• _TASK STATEMENT_:
Should any entry hold a picture, omit that picture and copy the rest of the entry exactly.

--- START ---

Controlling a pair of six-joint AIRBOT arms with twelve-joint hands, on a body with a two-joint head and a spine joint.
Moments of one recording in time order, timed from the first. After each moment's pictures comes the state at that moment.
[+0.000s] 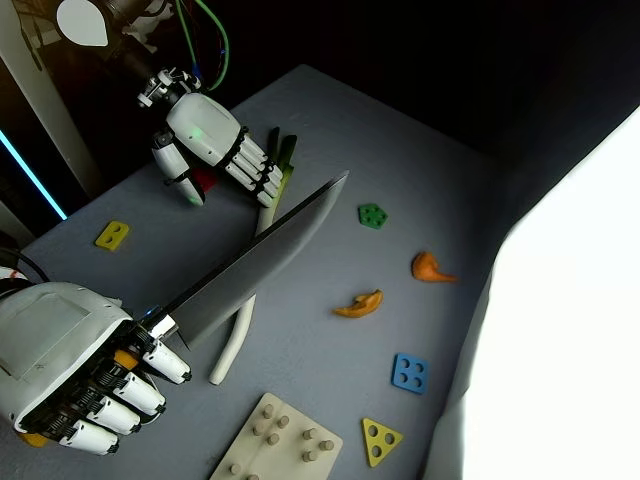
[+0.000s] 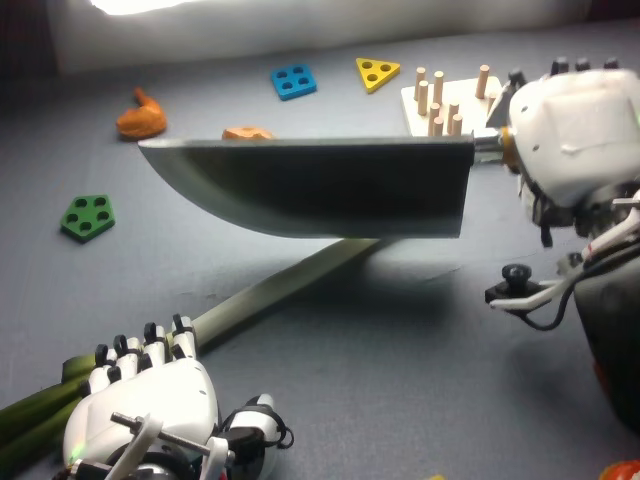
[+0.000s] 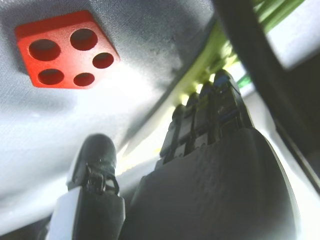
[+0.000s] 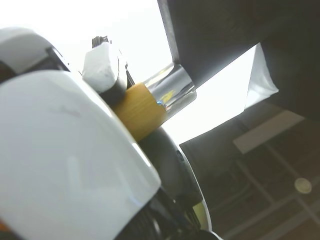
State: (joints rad) left arm 0.82 -1.32 0.54 1.44 1.58 -1.28; right arm -0.67 -1.38 1.09 0.80 1.41 -1.76
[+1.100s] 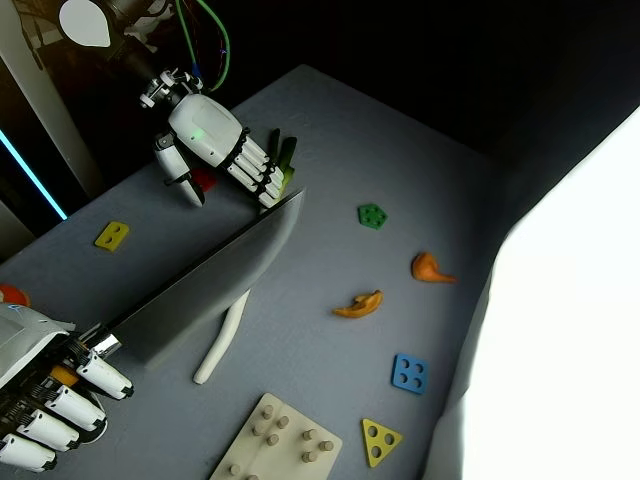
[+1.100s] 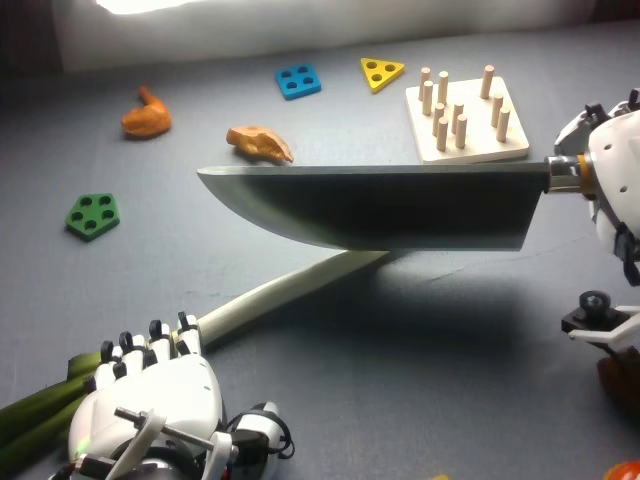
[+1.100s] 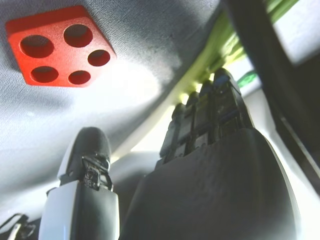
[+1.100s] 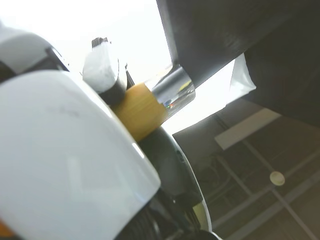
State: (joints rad) left arm 0.81 -1.32 0.54 1.44 1.56 -1.28; right arm -0.84 -1.26 1.02 0.67 1.52 -1.70
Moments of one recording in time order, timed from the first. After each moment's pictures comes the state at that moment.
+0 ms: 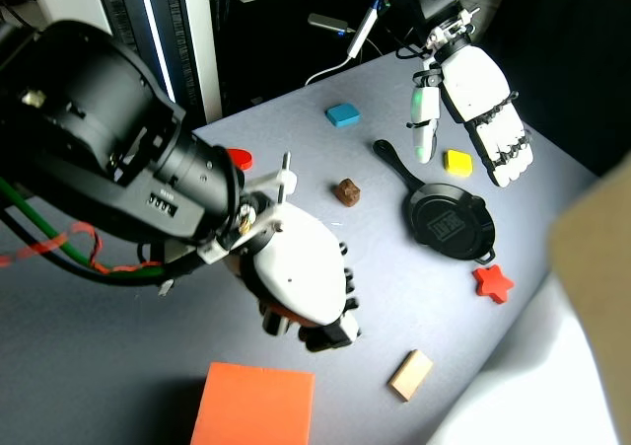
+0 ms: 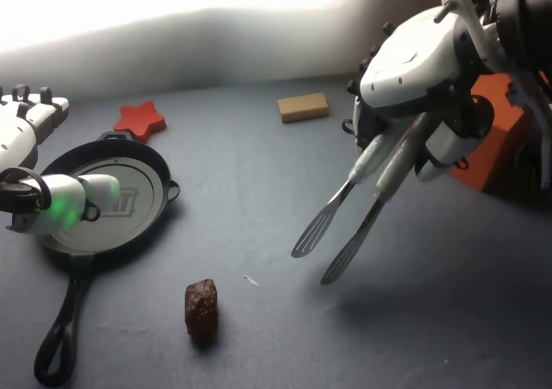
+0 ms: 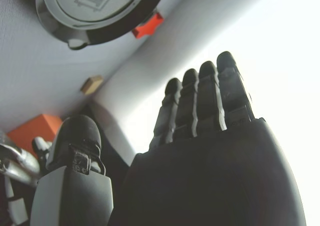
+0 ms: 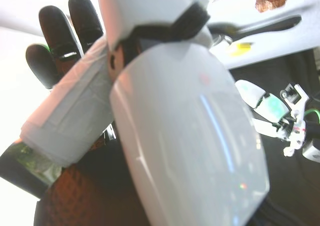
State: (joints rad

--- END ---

• _RESPONSE TO THIS EXERCISE_:
Controlling a pair of six-joint AIRBOT arms with twelve-joint hands, on a body with a two-joint head and a spine joint.
Moments of one recording in time order, timed from the first. After each moment's pictures comes the state at that moment.
[+0.000s] 
[+0.000s] 
[+0.000s] 
[+0.000s] 
State: (joints rad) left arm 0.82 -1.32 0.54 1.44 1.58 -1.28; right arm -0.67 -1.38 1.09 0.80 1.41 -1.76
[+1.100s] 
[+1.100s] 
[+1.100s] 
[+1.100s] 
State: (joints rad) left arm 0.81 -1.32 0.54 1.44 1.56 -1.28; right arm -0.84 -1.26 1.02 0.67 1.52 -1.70
Moments of one recording in time order, timed from the first. After each moment's pictures comes the state at that moment.
+0 ms: 
+0 ms: 
+0 ms: 
+0 ms: 
State: (joints rad

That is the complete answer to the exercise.